Southsiders: Act to End Police Brutality & Violence
Our communities on the South Side of Chicago experience disproportionate rates of violence and police brutality and we need our elected officials to stand with us for real change. Our efforts to reduce violence and increase police accountability are at a critical moment and we need your voice.
On Saturday, August 1, you are invited to join more than 500 leaders from Community Renewal Society's southside member congregations and the United Methodist Women at a Southside Faith in Action Assembly where we will ask Chicago Aldermen and Cook County Commissioners to support our platform for police accountability and invest in community-based restorative justice programs.
This assembly will be a part of the United Methodist Women’s National Seminar — Interrupting Indifference: Jesus, Justice and Joy. Southside community leaders and United Methodist Women will come together from 1:30 – 3 pm at Hartzell Memorial United Methodist Church (3330 S. King Dr). We will pray, hold a rally, and demand that our elected officials make public commitments to make our communities safer.
We will ask Chicago Aldermen to stand up against police brutality and support our platform for police accountability that includes independent oversight of the Chicago Police Department (CPD), increased transparency and community input for CPD's Body-Worn Camera pilot program, and reforms to end racial bias in stop-and-frisks. We have asked the mayor to support this platform, but he has made no commitments to real structural reform. He needs to hear that Aldermen in your neighborhoods want to see these reforms and are standing with our communities.

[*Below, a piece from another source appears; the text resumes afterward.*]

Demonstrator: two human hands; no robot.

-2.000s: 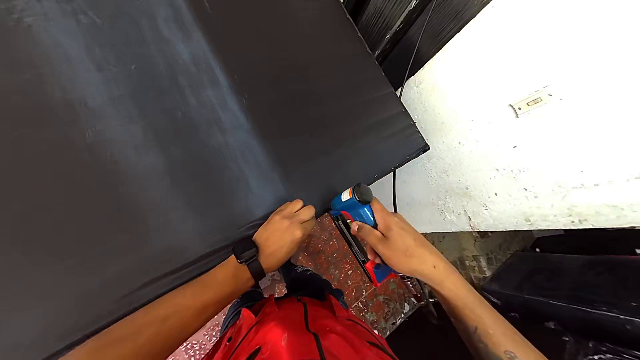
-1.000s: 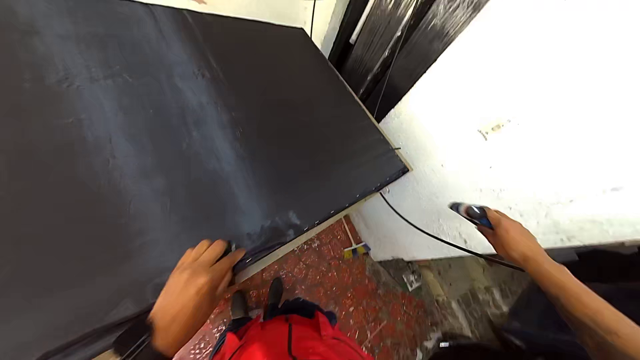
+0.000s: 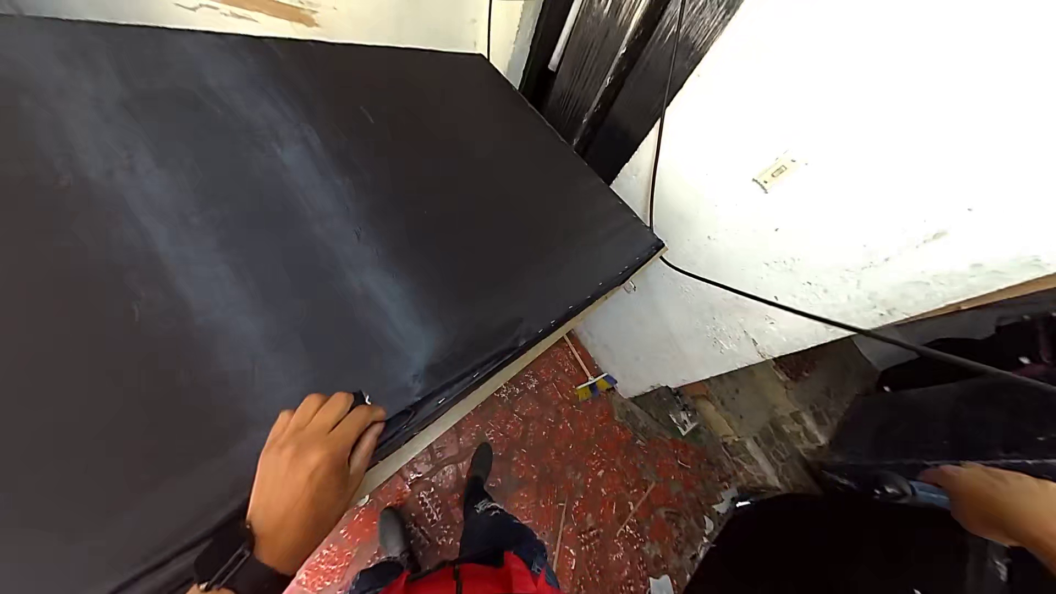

We will also ask Cook County Commissioners to increase the Cook County Restorative Justice grants fund from $500,000 to $2 million in the 2016 county budget. Last year, the Reclaim Campaign successfully advocated for the creation of this, first of its kind, Restorative Justice fund, but greater investment is still needed. We have seen significant decreases in the jail population and it is time we see those resources reinvested into our communities.